Vandaag, Palmpasen, is de zondag van het koningschap van Christus. De koning rijdt zijn stad binnen en wij hebben allemaal staan zwaaien met, zeg nou zelf, veel te kleine takjes. Een koning die de stad binnenrijdt, die begroet je toch op z’n minst met een behoorlijke vlag. Maar roepen, zingen, dat doen we goed. Hosanna. Jeruzalem sluit zijn koning in zijn hart. Er wordt gezongen en gejuicht. Maar het lijkt alsof die Koning steeds kleiner wordt. De Messias op een ezeltje. Jezus zal waarschijnlijk bewust hebben gekozen voor een ezeltje en niet een groot paard. Hij weet dat waar hij nu nog bejubeld wordt, over enkele dagen de kreet  Kruisigt Hem niet van de lucht zal zijn. Je zou denken, dat kan toch niet waar zijn, een warm onthaal en een verwerping vrijwel in één adem. Dat kan toch niet tegelijkertijd. Juichend inhalen, de koning van onze dromen en vrijwel gelijktijdig verwerpen, afwijzen, roepen, Hij kan, Hij mag onze koning niet zijn. Zo’n tegenstrijdigheid.

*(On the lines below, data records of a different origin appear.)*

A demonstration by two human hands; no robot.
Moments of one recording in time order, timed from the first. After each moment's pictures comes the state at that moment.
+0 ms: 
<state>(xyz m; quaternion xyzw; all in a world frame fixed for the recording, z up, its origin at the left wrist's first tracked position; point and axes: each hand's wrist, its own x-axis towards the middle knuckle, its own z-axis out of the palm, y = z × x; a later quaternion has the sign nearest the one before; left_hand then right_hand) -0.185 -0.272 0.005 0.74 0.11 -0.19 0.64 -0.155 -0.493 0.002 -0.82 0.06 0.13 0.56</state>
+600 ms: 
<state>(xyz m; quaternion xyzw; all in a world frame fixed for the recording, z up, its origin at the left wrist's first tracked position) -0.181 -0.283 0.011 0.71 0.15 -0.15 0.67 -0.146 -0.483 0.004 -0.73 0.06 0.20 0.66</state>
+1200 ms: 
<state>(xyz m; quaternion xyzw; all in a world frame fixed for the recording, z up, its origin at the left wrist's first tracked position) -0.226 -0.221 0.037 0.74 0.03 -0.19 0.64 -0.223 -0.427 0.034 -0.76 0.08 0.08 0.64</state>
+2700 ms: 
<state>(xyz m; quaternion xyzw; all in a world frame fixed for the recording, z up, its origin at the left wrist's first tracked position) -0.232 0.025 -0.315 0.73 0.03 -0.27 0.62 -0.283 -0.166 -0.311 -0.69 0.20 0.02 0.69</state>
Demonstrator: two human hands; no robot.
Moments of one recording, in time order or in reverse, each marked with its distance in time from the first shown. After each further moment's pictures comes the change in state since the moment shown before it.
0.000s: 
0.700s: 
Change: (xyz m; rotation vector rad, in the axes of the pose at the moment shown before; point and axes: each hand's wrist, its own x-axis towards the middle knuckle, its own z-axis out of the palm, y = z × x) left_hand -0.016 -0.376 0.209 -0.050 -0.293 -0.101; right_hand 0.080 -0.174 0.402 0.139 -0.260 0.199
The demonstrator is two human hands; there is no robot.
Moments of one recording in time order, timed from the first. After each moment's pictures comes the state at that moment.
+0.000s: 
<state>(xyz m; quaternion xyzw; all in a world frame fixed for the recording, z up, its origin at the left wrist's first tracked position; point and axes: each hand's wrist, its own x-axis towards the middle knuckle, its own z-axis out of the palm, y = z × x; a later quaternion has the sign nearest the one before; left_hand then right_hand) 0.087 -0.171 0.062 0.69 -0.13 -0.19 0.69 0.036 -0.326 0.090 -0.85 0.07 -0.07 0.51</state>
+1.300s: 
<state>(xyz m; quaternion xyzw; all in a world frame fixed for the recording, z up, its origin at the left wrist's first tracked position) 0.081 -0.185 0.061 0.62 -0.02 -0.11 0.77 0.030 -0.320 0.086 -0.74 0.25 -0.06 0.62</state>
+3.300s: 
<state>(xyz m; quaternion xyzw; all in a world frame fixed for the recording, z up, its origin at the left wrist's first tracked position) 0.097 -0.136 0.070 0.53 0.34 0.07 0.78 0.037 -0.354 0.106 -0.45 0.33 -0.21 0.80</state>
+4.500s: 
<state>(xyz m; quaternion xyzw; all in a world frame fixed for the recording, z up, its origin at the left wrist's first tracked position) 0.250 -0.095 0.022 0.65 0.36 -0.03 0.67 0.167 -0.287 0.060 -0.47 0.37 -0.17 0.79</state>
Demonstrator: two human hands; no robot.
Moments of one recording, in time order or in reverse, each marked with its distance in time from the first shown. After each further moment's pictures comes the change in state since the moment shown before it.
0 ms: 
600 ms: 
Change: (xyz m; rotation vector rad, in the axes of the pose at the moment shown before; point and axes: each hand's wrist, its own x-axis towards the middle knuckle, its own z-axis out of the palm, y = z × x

Vanmorgen richten we onze aandacht toch nog maar op de intocht van die Koning. We hebben gezien, als we de ogen tenminste goed open hebben gehad, hoe deze schamele man Jeruzalem binnenkomt op zijn ezel.  Hoe Hij ons voorgaat, op weg naar……………ja, op weg naar God. Hij is onze redding en ons behoud. Hoe groots wij ons leven soms ook inrichten, het opzien naar, het verlangen naar steeds meer allure, naar daadkracht, het bewonderd willen worden om wat voor geweldigs wij wel doen, hoe goed we wel zijn, vandaag hebben we weer kunnen zien waar het werkelijk op aan komt. In zijn brief aan de Filippenzen schrijft Paulus daarover letterlijk en we zullen het aan het eind van de viering ook horen: “Hij die bestond in goddelijke majesteit heeft zich niet  willen vastklampen aan de gelijkheid met God. Hij heeft zichzelf ontledigt en het bestaan van een slaaf op zich genomen.” En dat is zo’n groot voorbeeld dat we daarom elk jaar Palmpasen moeten vieren. De koning komt binnen in zijn stad, de Messias doet intrede in zijn rijk.  De vraag is of wij bereid zijn, net als Hij, af te zien van dingen waarop je je zomaar zou kunnen laten voorstaan, je aanzien, je naam en faam, je verworvenheden. Dat het kleiner kan, niet opgeblazen, teruggebracht tot even menselijke proporties. Dat je niet stijf staat van prestigebehoud, maar kan loslaten. Kunnen wij dat? De koning komt zijn stad binnen. En het volk zingt: Gezegend Hij die komt in de naam van Heer. Precies hetzelfde zingen we iedere dag als we eucharistie vieren. Benedictus, Gezegend, Hij die komt in de naam van de Heer. Met andere woorden, Jezus wijst iedere keer als Hij op de voorgrond wordt gesteld, zoals ook nu bij die intocht, van zich af. Hij komt, maar het is in de naam van de Heer. Het gaat niet, daar is weer die bescheidenheid, het gaat niet om de Heiland in eigen persoon, het gaat om het heil van de wereld. Niet om de verlosser, maar om de verlossing. Niet om de Messias zelf, maar om het messiaanse leven dat zich aandient als een door God gegeven mogelijkheid. Als een nieuw begin van leven.
Vol van hoop en vertrouwen. Hij heeft zichzelf niet gezocht. Laten wij daarbij in alle bescheidenheid stilstaan als we Hem begroeten.